Bulldogs { 54, 58, 44, 46, 62, 60 }

Greyhounds { 68, 59, 65, 47, 71, 62 }

Keeshonds { 64, 58, 66, 52, 50 }

a.)What is Bob’s null and alternative hypothesis?

b.)Find the sample size, sample mean, and sample variance of all three samples.

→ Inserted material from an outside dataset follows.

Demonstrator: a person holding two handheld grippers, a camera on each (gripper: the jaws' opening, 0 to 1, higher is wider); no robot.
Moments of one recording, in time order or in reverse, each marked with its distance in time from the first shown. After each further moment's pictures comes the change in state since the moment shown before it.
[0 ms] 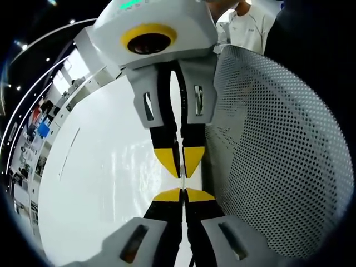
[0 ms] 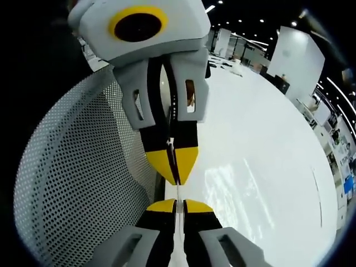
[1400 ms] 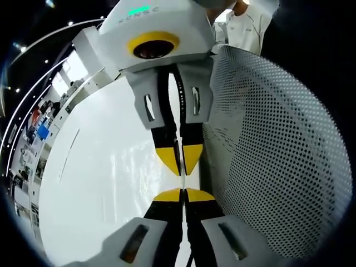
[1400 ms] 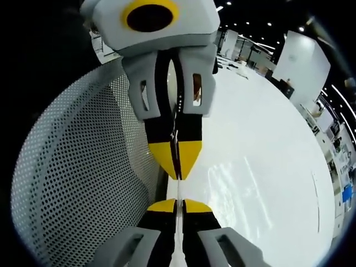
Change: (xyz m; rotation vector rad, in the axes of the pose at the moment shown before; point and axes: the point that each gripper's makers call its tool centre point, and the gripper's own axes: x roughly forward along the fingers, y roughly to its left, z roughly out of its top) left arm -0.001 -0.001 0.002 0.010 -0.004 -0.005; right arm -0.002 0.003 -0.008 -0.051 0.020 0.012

c.) Find the over all sample mean

d.) Find SSA, SSE, MSA, MSE, test statisitc F. Draw ANOVA table

e.) Draw a picture of the rejection region ( alpha=0.5) on the appropriate curve and identify the critical value

f.)whats Jills conclusion

g.) what assumptions, if any, were required to complete this hypothesis test

Answer 1

a)

Ho: µ1=µ2=µ3
H1: not all means are equal

b)

treatment	A	B	C
count, ni =	6	6	5
mean , x̅ i =	54.000	62.00	58.000
std. dev., si =	7.483	8.485	7.071
sample variances, si^2 =	56.000	72.000	50.000

c) grand mean , x̅̅ =    Σni*x̅i/Σni =                 58.00

d)

treatment	A	B	C
SS(between)= SSB = Σn( x̅ - x̅̅)² =	96.000	96.000	0.000		192
SS(within ) = SSW = Σ(n-1)s² =	280.000	360.000	200.000		840.0000

SSA=192

SSE=840

mean square between groups , MSA = SSA/k-1 =    96.0000
  
mean square within groups , MSE = SSE/N-k =    60.0000

F-stat = MSA/MSE =    1.6000

anova table
	SS	df	MS	F	p-value	F-critical
Between:	192.000	2	96.000	1.600	0.2367	3.739
Within:	840.000	14	60.000
Total:	1032.000	16
					α =	0.05

e) critical value = 3.739

Decision: reject Ho

f)

three assumptions for ANOVA analysis, namely, independence, equal variance, and normality.